Stop Blaming the Guitar: A Hands-On Rebuttal to “Diabolus Ex Machina”
If a chord sounds wrong, tune the strings—don’t blame the guitar.
Last week a friend dropped me a link to Amanda Guinzburg’s viral essay Diabolus Ex Machina and asked for my take. In her piece, Guinzburg describes feeding four of her own essays to ChatGPT to help craft a query letter; only to watch the model invent analyses of articles it never read. Online, the episode became fresh proof that large-language models “lie.”
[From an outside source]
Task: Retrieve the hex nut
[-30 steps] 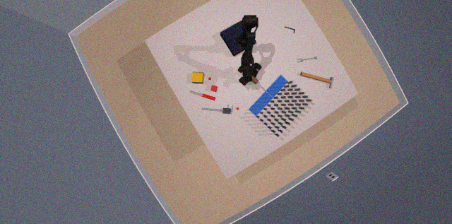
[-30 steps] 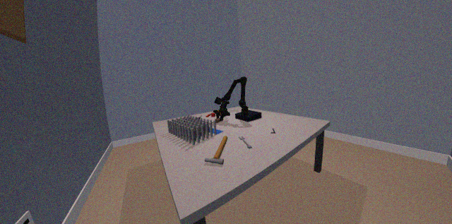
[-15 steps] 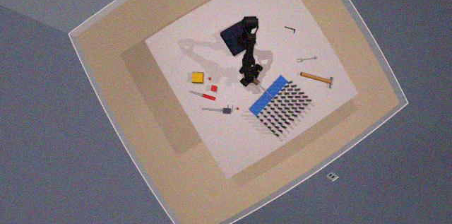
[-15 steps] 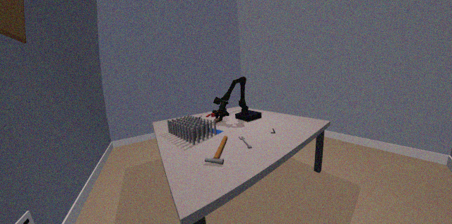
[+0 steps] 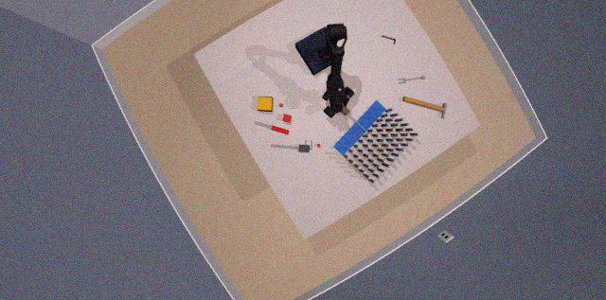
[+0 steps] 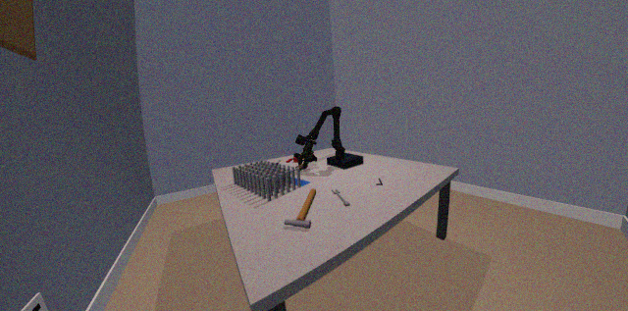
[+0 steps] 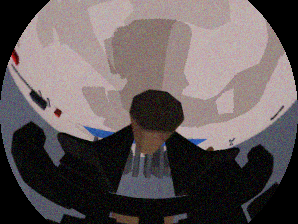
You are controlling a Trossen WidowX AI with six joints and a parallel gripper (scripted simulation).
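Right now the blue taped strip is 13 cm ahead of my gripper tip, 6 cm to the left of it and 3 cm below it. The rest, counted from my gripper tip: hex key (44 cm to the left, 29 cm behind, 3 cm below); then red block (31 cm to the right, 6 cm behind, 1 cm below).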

I read the article and thought: This isn’t an AI honesty crisis. It’s user error dressed up as technological treachery. So I reran the experiment (same task, different technique) and the “lies” disappeared.
1 Why We Keep Mishearing the Instrument
We reflexively treat LLMs like people: we talk to them, marvel when they answer, feel betrayed when they fumble. Yet nobody curses a guitar for sounding awful when it’s out of tune, or calls a mistuned chord a “deception.” The flaw is almost always in the hands, not the hardware.
2 Re-Running Guinzburg’s Challenge—Properly Tuned
What Amanda Did
Supplied links to four essays.
Asked the model to evaluate them.
Received confident but fabricated feedback.
What I Did Differently
Provided full text of the three essays that were freely accessible:
“The Cicadas Are Coming”
“The Summer I Went Viral”
“Girl Before a Mirror”
Acknowledged the paywall on “How to Leave Your Body” and instructed the model to skip it.
Defined the role and the output: “You’re a literary agent. Evaluate each excerpt, rank them, and draft a 300-word query letter using my name, not the author’s.”
The model—OpenAI’s o4-mini—followed instructions to the letter, produced accurate evaluations, skipped the missing essay, and wrote a concise query using my name. No hallucinations, no imaginary sources, no drama.
3 What Happened
Prompt Move
Outcome
Paste actual essay text
Model stopped guessing; worked only with available material.
Explicit skip rule
It flagged the missing essay instead of inventing one.
Follow-up request
Model produced a concise query letter under 300 words, using my name—not Guinzburg’s—to match the brief.
Full thread: Chat log
Result? Zero hallucinations, clear citations, task completed—because the instrument was tuned.
4 Prompt Framework You Can Steal
You are [ROLE].
TASK: [action in ≤25 words].
CONSTRAINTS:
• Use only the input below.
• If information is missing, reply “insufficient context.”
INPUT:
<<<paste source text>>>
Three simple lines turn a guessing machine into a precision instrument.
5 Why This Matters for Real-World Teams
Productivity Targeted prompts cut first-draft time by a third.
Trust Sharing the entire chat log, not cherry-picked screenshots, lets peers see exactly how the sausage is made.
Tuning Effective prompting can get wonderful output from an LLM
6 Skill Over Suspicion—Key Takeaways
LLMs are instruments. Master the scales (prompts) before judging the sound.
Context beats clicks. Feed the model the text; it can’t breach paywalls.
Transparency sells. Publish full threads to build credibility.
Stop anthropomorphizing the guitar. Learn to play it, and the music takes care of itself.